李缜笑着摇摇头,两手交叠搭在腹上,好整以暇地看着她:“可找好对手了?马球比赛可不是你一个人就能打的。”
不等容卿说话,那边快闲得长出蘑菇的萧文风忽然插进来一句:“找了找了!都是金翎卫的好手,喏,不就在那边呢吗,都准备好了,就等皇后娘娘上场了。”他指着不远处几个蹲在阴影里不知道合计啥的人说。
容卿调转马头看了一眼,的确是很早就在那里了,但她没想到是萧文风安排的金翎卫的人,她本来是让烟洛办这事的,也许是中途被人“截胡”了。
不过无所谓,她今天来本就是想好好放纵一把。
“大哥不去吗?”容卿扭头看了一眼卓承榭。
卓承榭顿了顿,藏在背后的手有些许攒动,但他脸上却没什么变化:“不去了。”
他一直觉得丰京的东苑就是按照安阳的西苑仿造的,不论景色还是布置,都跟记忆里那个地方一样,他也曾是无忧无虑恣意张扬的少年郎,也同皇族贵胄世家公子们在那里纵情驰骋。而今物是人非,那里也再不会有人跟他并肩,笑着揽过他肩膀庆祝胜利了。
简简单单地一句“不去了”,他却不知想起多少往事。
结果容卿再没看他,反而是笑着跟沈采萱招招手:“过来吧,咱们去玩!”
原来邀约卓承榭只是她客气一下,知道他不会去,让沈采萱放心而已——毕竟若是有他,她该不敢凑过去了。

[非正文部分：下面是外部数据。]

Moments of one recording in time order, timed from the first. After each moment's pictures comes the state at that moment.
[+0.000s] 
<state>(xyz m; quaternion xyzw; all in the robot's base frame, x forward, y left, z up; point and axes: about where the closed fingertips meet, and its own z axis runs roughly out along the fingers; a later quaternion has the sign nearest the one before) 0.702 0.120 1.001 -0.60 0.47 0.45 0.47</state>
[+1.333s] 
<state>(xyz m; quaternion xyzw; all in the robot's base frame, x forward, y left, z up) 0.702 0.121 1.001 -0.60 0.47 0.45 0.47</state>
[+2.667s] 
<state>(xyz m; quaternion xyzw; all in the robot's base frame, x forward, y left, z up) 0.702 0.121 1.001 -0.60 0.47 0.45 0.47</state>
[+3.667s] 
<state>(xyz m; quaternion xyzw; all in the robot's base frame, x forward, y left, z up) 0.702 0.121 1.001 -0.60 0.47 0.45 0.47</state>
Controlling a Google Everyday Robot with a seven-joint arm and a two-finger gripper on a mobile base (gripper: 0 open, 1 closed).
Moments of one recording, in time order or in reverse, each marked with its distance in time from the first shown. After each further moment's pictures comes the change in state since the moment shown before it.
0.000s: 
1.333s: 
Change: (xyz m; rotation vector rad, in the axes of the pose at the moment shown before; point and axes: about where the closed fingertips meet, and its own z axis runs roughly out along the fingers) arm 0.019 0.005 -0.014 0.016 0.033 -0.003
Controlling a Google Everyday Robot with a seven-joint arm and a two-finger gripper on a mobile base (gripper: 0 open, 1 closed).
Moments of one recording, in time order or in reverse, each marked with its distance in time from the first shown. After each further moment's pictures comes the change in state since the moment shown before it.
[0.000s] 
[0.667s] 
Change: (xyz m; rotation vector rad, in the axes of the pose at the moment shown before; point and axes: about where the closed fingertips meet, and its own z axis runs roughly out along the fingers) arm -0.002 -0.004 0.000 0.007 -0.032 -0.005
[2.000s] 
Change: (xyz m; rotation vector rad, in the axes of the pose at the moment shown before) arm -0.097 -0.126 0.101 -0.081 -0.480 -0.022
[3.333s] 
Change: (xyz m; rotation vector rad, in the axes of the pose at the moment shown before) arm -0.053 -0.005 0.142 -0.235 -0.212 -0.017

卓承榭明白容卿的意图后,眉头微微皱了皱,心道自己果真有那么吓人?
萧文风这时走到沈采萱身旁,压低声音问她:“要不我再给你找匹马?”
沈采萱没搭理他,径直跑到容卿身前,容卿跟她
一递手,另一只手搭上,轻轻松松将她拉了上来,两人共骑一马,远处看着真像一对红尘作伴的侠侣。
容卿御马去了马场,这边的人自然都是跟上去,只有李缜慢半拍,他看着越来越远的那道身影,眼中露出几分可惜来。
原也没因腿疾而有过一丝一毫的遗憾,现在看她驾马嬉闹,心中居然生出不甘来,要是他的腿没有受伤……
李缜忽然笑了笑,嘴角扬起的弧度微微有些自嘲。
要是他没有受伤,现在也不能陪她玩闹。
他得将自己所有的心思收起来,不让她发觉,也让他的四弟放心,似乎只有这样,才是对她最好的。
他转动轮椅跟了上去。
东苑西边的杨林下,一道身影隐匿在树荫里,他挺着背,直着身,两手负在身后,脚下像生根了一样,就那样一动不动地看着前面,王椽立在身后不敢说话。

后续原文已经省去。